Fixed-rate mortgages rose slightly this week, with further increases predicted in the short-term. The uptick followed a two-week downturn in which key rates hit their lowest levels since June.

Mortgage buyer Freddie Mac’s latest survey showed that the average rate on a 30-year mortgage increased 0.06 percentage point week-over-week. The 30-year average is now trending at 4.16 percent after previously dropping to 4.1 percent, which was the lowest level in four months. A year ago, the average rate on a 30-year fixed mortgage was 3.4 percent.

The average rate on a 15-year fixed loan rose to 3.27 percent, an increase of 0.07 percentage point week-over-week and 0.58 percentage point year-over-year. The 15-year average has not trended below the 3 percent threshold since May of this year.

Fixed mortgage rates are predicted to rise significantly come January, when the federal government is expected to curb its bond buy-back program. Some predict the 30-year fixed-rate average will rise to as much as 4.6 percent in Q1 of 2014 and hit the 5 percent threshold by Q3.

Loans previously dipped in October following the conclusion of the federal government shutdown. Beginning in May, averages on fixed-rate mortgage loans had climbed more than a percentage point; however, a week ago both the 30-year and 15-year fixed-rate loans hit their lowest levels since June 20.

“Fixed mortgage rates rebounded slightly this week on more positive economic data releases,” Frank E. Nothaft, Freddie Mac vice president and chief economist, said in a statement. “Production in the manufacturing industry expanded for the fifth month in a row in October to the strongest pace since April 2011. Similarly, the non-manufacturing sector grew for the second consecutive month in October and beat the market consensus forecast of a decline. These increases were widespread across the nation, from Chicago to Milwaukee to New York.”

Rates on hybrid adjustable mortgage loans were mixed. The five-year ARM remained at 2.96 percent week-over-week. A year ago, it averaged 2.73 percent. The average rate on a one-year ARM fell slightly, dropping to 2.61 percent from 2.64 percent.

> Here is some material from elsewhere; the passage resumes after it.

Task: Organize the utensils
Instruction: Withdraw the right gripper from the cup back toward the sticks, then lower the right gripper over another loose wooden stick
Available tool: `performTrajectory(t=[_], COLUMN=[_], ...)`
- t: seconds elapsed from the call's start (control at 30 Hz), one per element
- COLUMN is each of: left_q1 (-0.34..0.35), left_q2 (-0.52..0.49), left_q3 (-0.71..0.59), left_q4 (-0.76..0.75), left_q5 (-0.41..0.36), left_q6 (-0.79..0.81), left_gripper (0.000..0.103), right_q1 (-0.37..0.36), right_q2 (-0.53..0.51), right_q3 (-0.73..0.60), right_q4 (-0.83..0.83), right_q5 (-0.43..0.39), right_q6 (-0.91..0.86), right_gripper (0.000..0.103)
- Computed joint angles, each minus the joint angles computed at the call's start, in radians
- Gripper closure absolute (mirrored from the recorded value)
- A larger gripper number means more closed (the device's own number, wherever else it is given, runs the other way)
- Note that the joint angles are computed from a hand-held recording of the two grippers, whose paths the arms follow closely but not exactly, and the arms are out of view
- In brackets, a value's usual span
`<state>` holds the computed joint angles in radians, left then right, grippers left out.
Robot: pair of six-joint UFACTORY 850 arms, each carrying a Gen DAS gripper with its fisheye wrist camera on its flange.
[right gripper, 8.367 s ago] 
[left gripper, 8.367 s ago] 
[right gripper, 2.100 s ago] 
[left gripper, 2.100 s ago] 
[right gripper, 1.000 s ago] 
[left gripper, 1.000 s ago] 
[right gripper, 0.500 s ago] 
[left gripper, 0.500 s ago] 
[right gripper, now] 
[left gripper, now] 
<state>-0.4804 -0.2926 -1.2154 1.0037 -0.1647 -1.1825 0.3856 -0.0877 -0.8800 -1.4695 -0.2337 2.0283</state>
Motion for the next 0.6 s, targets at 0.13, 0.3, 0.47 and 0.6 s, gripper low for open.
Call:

Looking ahead to next week, mortgage rates are expected to trend upwards. In the latest Mortgage Rate Trend Index by, half of the analysts and loan experts polled believe that rates will increase over the next week. However, at least one loan officer believes the uptick is temporary. “Short-term technical forces should drive Treasury yields and mortgage rates slightly higher. This will last no more than two weeks,” opined Dick Lepre of RPM Mortgage.